- [YOUR ASSIGNMENT]: The whole listing that follows is to be restated word for word, images excluded.
_ _ _ _ _
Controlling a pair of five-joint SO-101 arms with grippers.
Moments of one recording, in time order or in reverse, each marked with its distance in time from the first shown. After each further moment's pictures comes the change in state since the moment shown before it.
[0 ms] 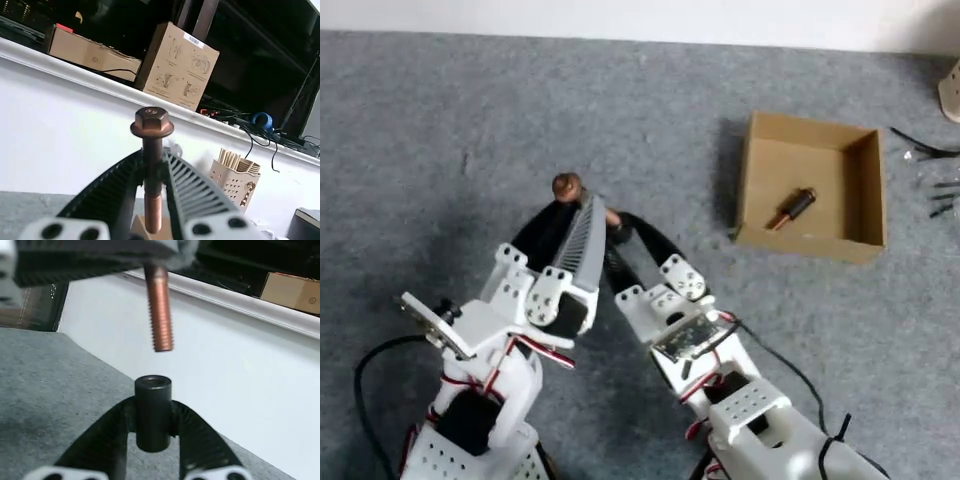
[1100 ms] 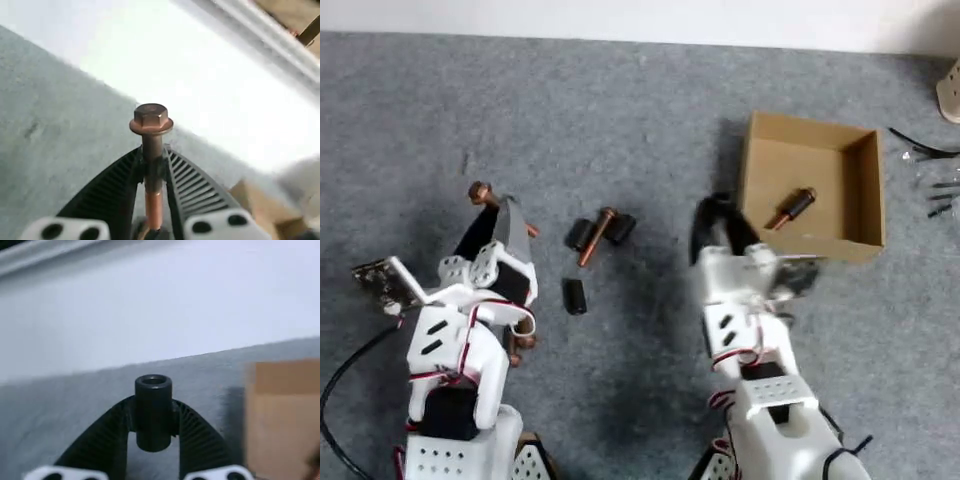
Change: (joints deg) left arm -24.3 0.0 -0.2 19.9 12.7; right arm 20.6 0.0 0.0 12.4 -30.2
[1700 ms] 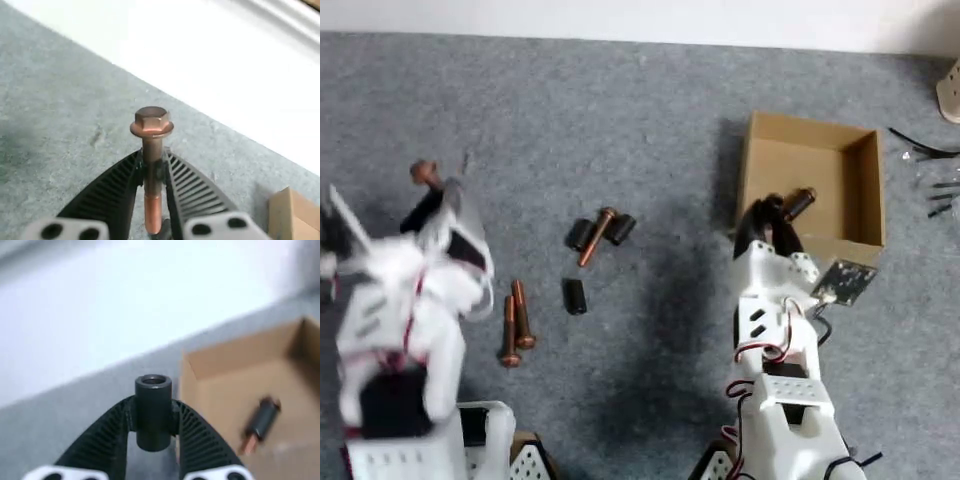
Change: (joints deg) left arm -9.3 22.2 -35.9 29.6 -7.3; right arm 15.3 0.0 0.0 2.0 -10.5
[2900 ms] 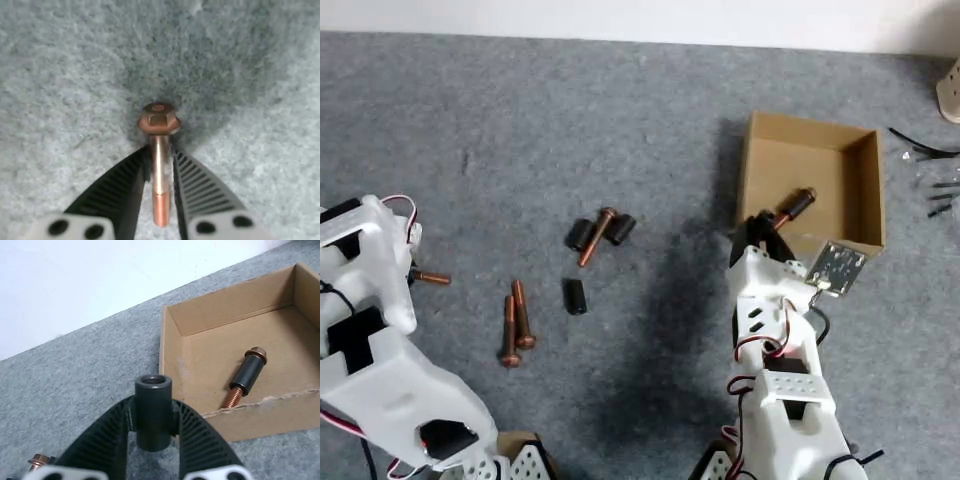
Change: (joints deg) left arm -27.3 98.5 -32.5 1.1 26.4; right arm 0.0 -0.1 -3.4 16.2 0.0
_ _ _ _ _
- [OUTPUT FOR THIS EXERCISE]:
Controlling a pair of five-joint SO-101 arms with grippers.
Moments of one recording, in time order or in reverse, each marked with its distance in time from the first shown. After each further moment's pictures comes the change in state since the moment shown before it.
[0 ms] 
[1100 ms] 
Change: (joints deg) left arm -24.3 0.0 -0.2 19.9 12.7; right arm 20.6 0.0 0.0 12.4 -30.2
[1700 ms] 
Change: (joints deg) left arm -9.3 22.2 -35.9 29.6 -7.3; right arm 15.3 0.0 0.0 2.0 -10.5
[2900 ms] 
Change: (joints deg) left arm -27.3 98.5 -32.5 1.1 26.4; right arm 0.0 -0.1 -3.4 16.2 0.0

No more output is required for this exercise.